### Supplied material

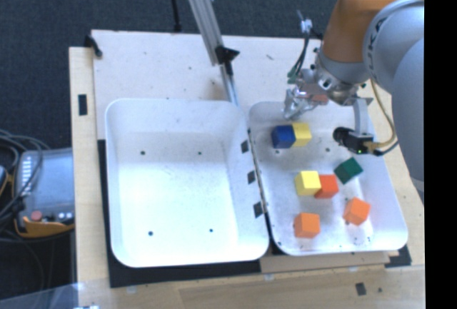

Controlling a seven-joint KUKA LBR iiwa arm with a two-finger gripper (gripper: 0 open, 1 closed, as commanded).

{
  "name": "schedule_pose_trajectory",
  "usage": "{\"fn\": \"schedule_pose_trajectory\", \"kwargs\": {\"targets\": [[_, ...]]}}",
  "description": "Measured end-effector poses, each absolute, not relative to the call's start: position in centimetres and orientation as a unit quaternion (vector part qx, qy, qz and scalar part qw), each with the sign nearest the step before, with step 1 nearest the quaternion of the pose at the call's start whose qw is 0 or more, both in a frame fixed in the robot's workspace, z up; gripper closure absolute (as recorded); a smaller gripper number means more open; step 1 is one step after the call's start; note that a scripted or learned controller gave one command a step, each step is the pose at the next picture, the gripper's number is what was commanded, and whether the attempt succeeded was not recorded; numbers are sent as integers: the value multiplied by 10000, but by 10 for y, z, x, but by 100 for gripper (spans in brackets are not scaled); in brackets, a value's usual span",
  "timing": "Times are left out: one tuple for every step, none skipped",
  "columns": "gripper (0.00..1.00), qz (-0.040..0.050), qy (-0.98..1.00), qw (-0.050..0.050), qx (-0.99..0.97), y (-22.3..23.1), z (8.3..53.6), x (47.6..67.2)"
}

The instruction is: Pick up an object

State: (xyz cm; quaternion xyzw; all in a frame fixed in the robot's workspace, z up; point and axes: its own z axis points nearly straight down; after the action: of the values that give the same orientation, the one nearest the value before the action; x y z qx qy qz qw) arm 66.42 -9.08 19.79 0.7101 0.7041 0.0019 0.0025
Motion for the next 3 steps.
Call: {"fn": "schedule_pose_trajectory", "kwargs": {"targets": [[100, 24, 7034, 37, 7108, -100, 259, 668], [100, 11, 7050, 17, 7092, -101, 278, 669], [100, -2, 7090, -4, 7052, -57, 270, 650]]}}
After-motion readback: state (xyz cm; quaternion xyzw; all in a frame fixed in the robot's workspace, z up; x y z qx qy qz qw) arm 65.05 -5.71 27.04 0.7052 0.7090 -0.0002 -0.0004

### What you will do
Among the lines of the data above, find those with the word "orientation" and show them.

### Expected answer
  "description": "Measured end-effector poses, each absolute, not relative to the call's start: position in centimetres and orientation as a unit quaternion (vector part qx, qy, qz and scalar part qw), each with the sign nearest the step before, with step 1 nearest the quaternion of the pose at the call's start whose qw is 0 or more, both in a frame fixed in the robot's workspace, z up; gripper closure absolute (as recorded); a smaller gripper number means more open; step 1 is one step after the call's start; note that a scripted or learned controller gave one command a step, each step is the pose at the next picture, the gripper's number is what was commanded, and whether the attempt succeeded was not recorded; numbers are sent as integers: the value multiplied by 10000, but by 10 for y, z, x, but by 100 for gripper (spans in brackets are not scaled); in brackets, a value's usual span",
State: (xyz cm; quaternion xyzw; all in a frame fixed in the robot's workspace, z up; point and axes: its own z axis points nearly straight down; after the action: of the values that give the same orientation, the one nearest the value before the action; x y z qx qy qz qw) arm 66.42 -9.08 19.79 0.7101 0.7041 0.0019 0.0025

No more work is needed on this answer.